■ Required work ■
Reproduce, exactly and in full, the lines from the one with "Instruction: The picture" through the one with "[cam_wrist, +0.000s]" in the data below; drop pictures.

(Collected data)

- - - - -

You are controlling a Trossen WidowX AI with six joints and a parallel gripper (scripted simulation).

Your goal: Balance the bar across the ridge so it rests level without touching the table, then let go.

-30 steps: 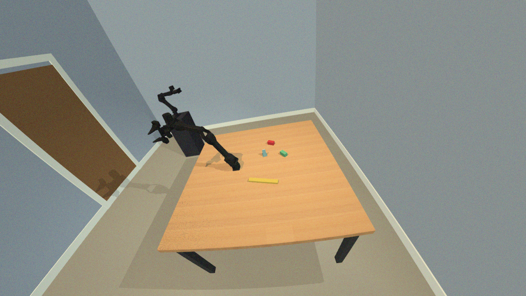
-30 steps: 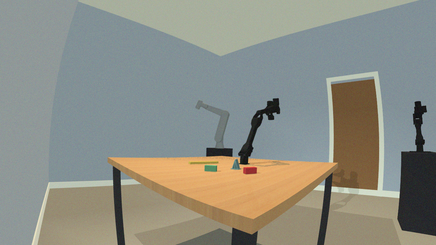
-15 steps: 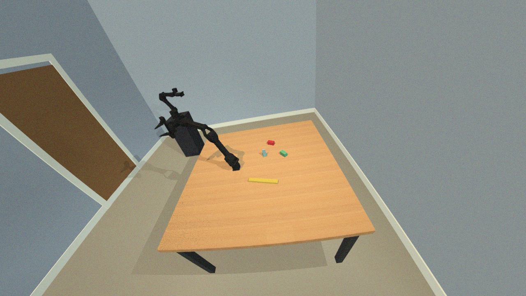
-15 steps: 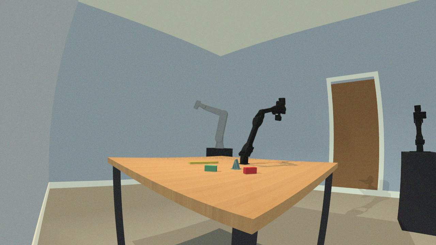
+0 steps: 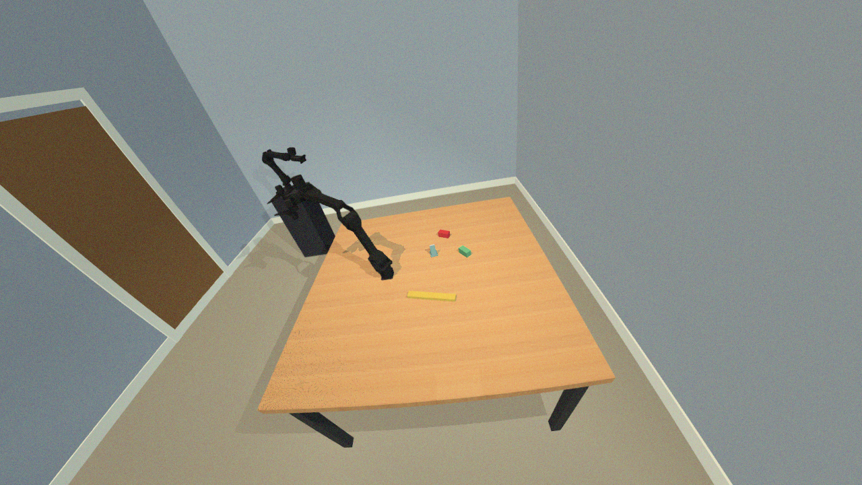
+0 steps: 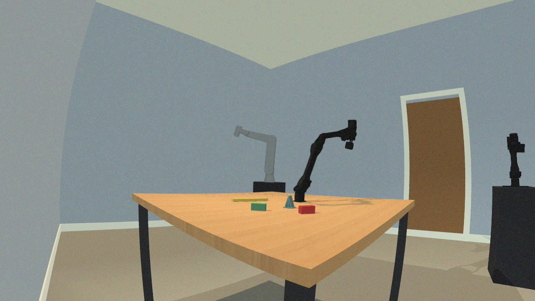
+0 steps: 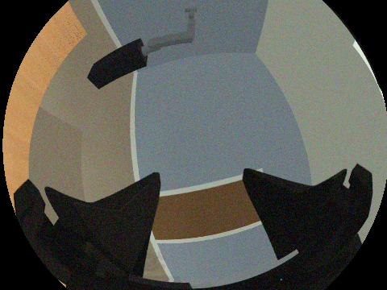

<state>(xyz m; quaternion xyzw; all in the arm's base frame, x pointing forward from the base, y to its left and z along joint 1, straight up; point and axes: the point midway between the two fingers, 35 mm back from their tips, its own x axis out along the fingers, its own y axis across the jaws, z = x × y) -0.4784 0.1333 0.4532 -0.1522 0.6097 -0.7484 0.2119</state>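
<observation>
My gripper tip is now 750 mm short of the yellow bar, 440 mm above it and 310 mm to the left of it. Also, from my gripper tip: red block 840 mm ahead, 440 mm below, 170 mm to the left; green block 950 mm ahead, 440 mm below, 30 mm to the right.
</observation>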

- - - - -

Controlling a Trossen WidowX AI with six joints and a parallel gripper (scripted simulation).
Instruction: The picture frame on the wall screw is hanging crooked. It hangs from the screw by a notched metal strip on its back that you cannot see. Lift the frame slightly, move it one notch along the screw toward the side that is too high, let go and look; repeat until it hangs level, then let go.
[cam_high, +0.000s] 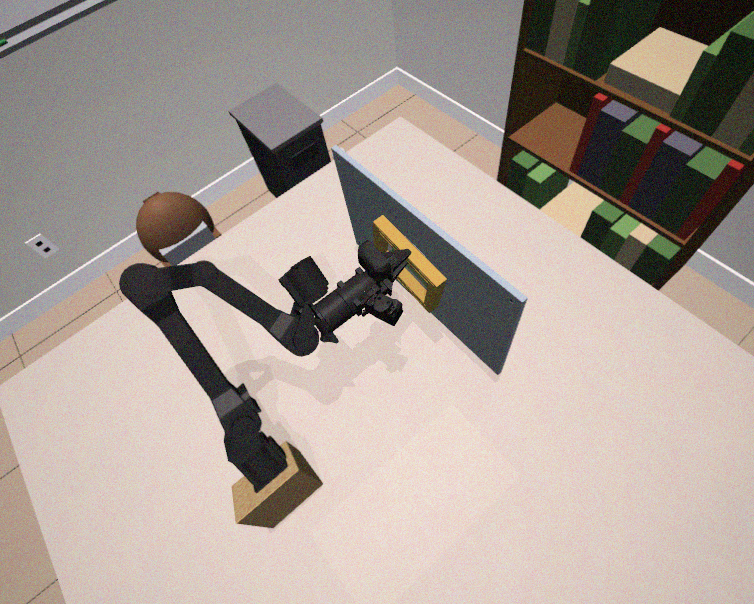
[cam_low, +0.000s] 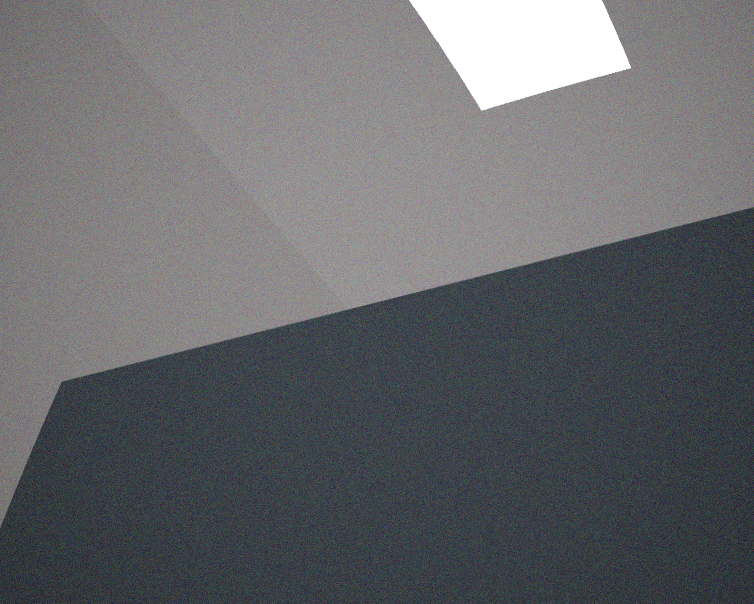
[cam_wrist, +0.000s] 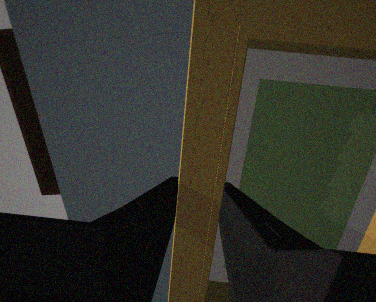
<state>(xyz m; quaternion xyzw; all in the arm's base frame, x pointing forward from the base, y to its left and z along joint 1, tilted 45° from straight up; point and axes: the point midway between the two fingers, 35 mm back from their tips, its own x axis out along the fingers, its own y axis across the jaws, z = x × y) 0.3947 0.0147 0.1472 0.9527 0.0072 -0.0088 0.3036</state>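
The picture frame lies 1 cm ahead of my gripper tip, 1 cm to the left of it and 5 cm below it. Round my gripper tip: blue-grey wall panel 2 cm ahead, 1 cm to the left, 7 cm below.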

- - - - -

■ Result ■
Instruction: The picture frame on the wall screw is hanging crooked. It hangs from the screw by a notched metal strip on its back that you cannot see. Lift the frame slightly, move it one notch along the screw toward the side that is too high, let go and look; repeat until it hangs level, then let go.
[cam_high, +0.000s] 
[cam_low, +0.000s] 
[cam_wrist, +0.000s] 

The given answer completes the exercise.